Он просто был моложе нас. Мы, может быть, поспешили родиться. Еще чуть-чуть, и он попал бы во время диссидентства, когда чрезвычайно модно было быть изгоем. Поэтому он и выстрелил так высоко. Он попал в эпоху свержения советской власти, а мы, шестидесятники, — в эпоху отрицания ее. Мы весело отрицали советскую власть, и она, как ни странно, это допускала. Логика довлатовского времени была иной: лучше я сопьюсь, чем пойду служить. В этой дерзости было мужество, и это прозвучало лучше, чем наше веселое соглашательство. «Прогульщики социализма» — так я писал про свое поколение. Мы прогуливали социализм, но числились в нем.
Елена Клепикова:
Однажды я, утомившись отказывать, посоветовала ему отставить раз и навсегда надежду и, соответственно, стратегию (в его случае трудоемкую) напечататься в отечестве во что бы то ни стало и чего бы ни стоило. А стоило, говорю, многого. Большего, чем мог он вынести пристойно. Только что не ревел при очередном отказе. Боялся, что время, его время пройдет, так и не узнав любимого его. А в любви к нему сегодняшнего дня не сомневался. Знал свою цену, щедро отводил себе роль мухи-однодневки в текущей прозе. Тогда он страшно оскорбился, этот сумрачный гигант-кавказец с глазом пугливой газели, и процедил мне сквозь зубы, упирая на каждый слог: «Вы никогда не писали и потому не знаете, как дозарезу необходим иногда читатель». Его слова.

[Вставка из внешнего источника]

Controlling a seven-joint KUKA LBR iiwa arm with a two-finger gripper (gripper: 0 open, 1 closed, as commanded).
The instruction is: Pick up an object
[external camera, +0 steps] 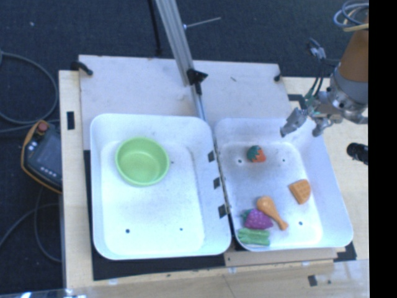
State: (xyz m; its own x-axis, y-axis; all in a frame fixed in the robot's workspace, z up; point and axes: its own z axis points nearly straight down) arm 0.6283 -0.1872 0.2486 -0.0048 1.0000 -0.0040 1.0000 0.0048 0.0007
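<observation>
The right bin holds several small toys: a red and green strawberry-like piece, an orange wedge, an orange drumstick shape, a purple grape bunch and a green piece at the front rim. My gripper hangs over the bin's far right corner, above and to the right of the strawberry piece. Its two fingers are spread open and nothing is between them.
A light green bowl sits in the left bin. A slanted metal post rises behind the divide between the bins. A teach pendant and cables lie on the floor at the left.
</observation>
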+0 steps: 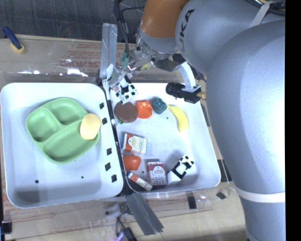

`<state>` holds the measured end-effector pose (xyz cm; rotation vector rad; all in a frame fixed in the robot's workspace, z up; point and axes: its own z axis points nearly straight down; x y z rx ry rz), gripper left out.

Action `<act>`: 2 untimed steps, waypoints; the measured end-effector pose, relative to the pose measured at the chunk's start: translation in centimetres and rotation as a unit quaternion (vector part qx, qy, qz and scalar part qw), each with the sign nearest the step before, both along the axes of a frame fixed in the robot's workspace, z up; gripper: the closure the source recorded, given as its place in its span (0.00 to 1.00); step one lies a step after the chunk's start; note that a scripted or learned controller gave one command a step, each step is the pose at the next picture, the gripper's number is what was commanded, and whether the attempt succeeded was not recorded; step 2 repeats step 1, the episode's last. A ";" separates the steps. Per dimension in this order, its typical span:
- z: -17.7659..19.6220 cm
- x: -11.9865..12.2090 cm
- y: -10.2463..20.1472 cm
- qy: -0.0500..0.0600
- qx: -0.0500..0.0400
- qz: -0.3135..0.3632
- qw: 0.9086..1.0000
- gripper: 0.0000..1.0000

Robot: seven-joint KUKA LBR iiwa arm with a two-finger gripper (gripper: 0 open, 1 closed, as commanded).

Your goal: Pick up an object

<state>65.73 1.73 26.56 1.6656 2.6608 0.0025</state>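
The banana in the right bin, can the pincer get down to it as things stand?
Probably yes. The banana lies apart from the teal toy beside it, with bare bin floor around it. The pincer is at the bin's far left corner.

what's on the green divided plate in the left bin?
A pale yellow egg-shaped item sits at the green plate's right edge. The plate area under it is hidden.
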 end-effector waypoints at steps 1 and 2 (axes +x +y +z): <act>0.9 -6.4 1.5 0.002 0.000 0.010 1.000 1.00; 0.9 -6.4 1.5 0.002 0.000 0.010 1.000 1.00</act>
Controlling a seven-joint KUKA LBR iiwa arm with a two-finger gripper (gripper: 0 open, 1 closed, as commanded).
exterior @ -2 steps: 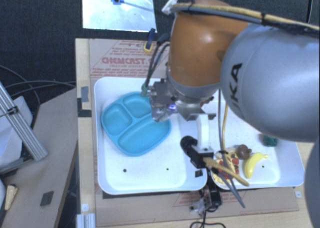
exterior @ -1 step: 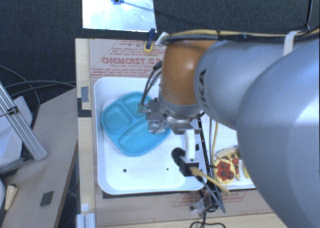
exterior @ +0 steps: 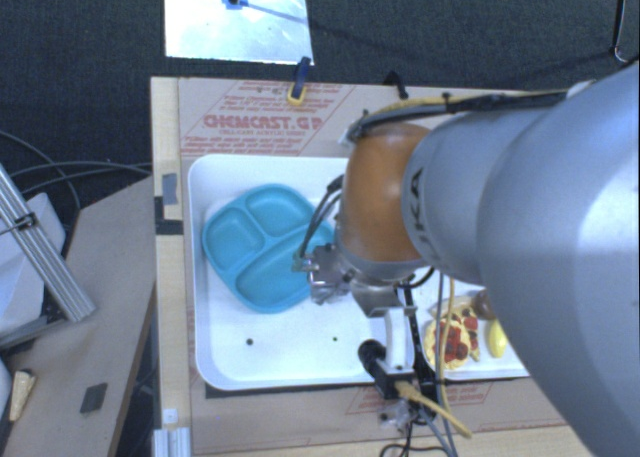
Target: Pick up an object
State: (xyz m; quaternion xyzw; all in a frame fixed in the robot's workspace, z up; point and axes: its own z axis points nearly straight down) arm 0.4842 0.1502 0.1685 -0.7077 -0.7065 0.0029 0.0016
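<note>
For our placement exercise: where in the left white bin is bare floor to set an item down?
Bare floor lies along the left white bin's near wall, below the blue divided plastic plate. It is crowded on the right, where the grey arm overhangs.

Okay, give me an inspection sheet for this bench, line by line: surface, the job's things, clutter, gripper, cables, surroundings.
Surface: bench with a white bin on the left, lying on brown board printed with red lettering.
Job's things: a blue divided plate lies flat in the left bin; a yellow and red item sits further right, partly hidden by the arm.
Clutter: two small dark specks on the bin floor.
Gripper: the wrist hangs over the plate's right edge; fingers hidden.
Cables: black and yellow leads run down past the bin's near edge.
Surroundings: dark carpet, a shiny metal sheet, an aluminium rail at left.
</note>
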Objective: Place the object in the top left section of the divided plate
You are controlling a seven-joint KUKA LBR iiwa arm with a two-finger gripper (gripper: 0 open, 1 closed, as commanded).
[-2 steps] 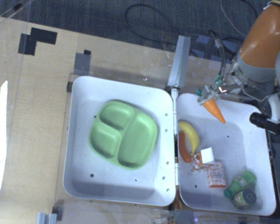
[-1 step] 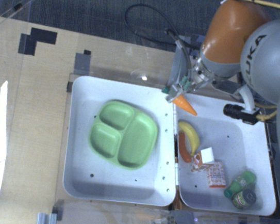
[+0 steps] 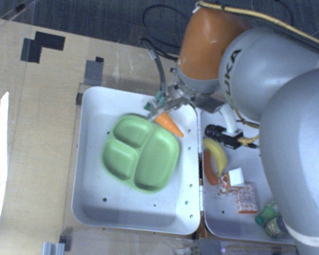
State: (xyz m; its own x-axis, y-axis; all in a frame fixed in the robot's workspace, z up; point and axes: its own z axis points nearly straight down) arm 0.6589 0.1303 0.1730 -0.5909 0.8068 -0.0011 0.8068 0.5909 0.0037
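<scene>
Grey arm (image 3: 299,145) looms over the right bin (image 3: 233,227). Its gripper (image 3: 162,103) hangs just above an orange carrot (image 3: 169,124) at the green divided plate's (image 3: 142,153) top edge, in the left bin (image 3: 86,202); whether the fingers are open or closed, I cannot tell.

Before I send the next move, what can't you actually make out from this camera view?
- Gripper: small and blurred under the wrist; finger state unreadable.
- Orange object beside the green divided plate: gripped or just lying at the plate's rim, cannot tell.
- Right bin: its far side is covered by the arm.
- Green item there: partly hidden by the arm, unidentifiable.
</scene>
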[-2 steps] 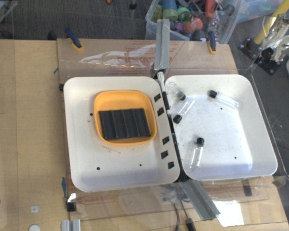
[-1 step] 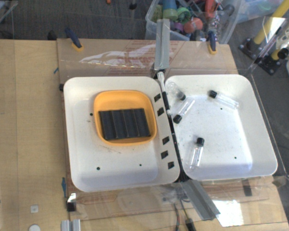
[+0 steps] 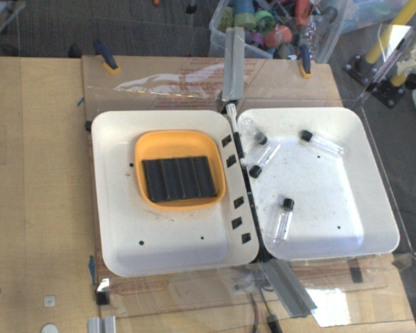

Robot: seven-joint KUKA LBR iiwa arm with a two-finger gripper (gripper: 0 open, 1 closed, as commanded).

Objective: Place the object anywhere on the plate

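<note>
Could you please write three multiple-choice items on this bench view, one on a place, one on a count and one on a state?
1. Where does the orange plate sit?
A. In the left bin
B. In the right bin
C. On the bare bench

2. How many clear vials with black caps lie in the right bin?
A. One
B. Two
C. Four

3. What rests on the plate?
A. A clear vial
B. A dark ribbed block
C. A blue clamp

Answers:
1 A: the plate lies inside the left bin.
2 C: four vials are scattered over the right bin's floor.
3 B: the dark ribbed block lies flat across the plate.
</note>
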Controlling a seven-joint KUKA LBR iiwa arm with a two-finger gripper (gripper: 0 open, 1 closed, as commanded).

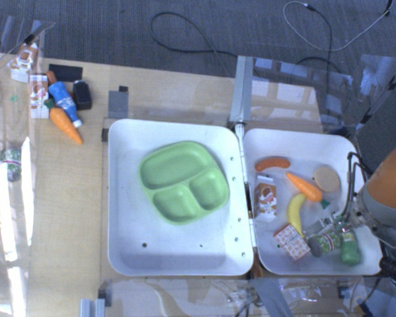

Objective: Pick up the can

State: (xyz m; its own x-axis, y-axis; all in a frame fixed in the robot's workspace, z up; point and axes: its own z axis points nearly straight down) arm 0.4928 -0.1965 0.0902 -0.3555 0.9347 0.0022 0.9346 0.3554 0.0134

Его как-то ощутимо подпирало время. Была жгучая потребность реализации. Я была потрясена, когда он, разговорившись, выдал что-то вроде своего писательского манифеста. Приблизительно так: Я — писатель-середняк, упирающий на мастерство. Приличный третий сорт. Массовик-затейник. Неизящный беллетрист. У меня нет тяги в будущее. Я — муха-однодневка, заряженная энергией и талантом, но только на этот день. А ее заставляют ждать завтра и послезавтра. А вы предлагаете мне писать для себя и в стол. Все равно что живым — в гроб.
(
Милая Люда, простите меня, пожалуйста, я огорчена, расстроена, кляну себя за то, что набрасываюсь на всех. Никто не виноват в моих бедах, кроме меня самой и Сережи. Никто не виноват в том, что живем в страшной коммунальной квартире, что я живу «с молодыми», что «покой нам только снится». Когда мы встретимся, я расскажу, до какого падения наша семья доходит в схватках с ничтожными соседями. Сережа очень изменился к лучшему, иногда до неузнаваемости. Маргарита Степановна не верит глазам и ушам своим. Господи, хоть бы он перестал пить, мы бы назвались людьми со средним достатком.
(Из письма Норы Сергеевны Довлатовой к Людмиле Штерн от 23 апреля 1972 г.)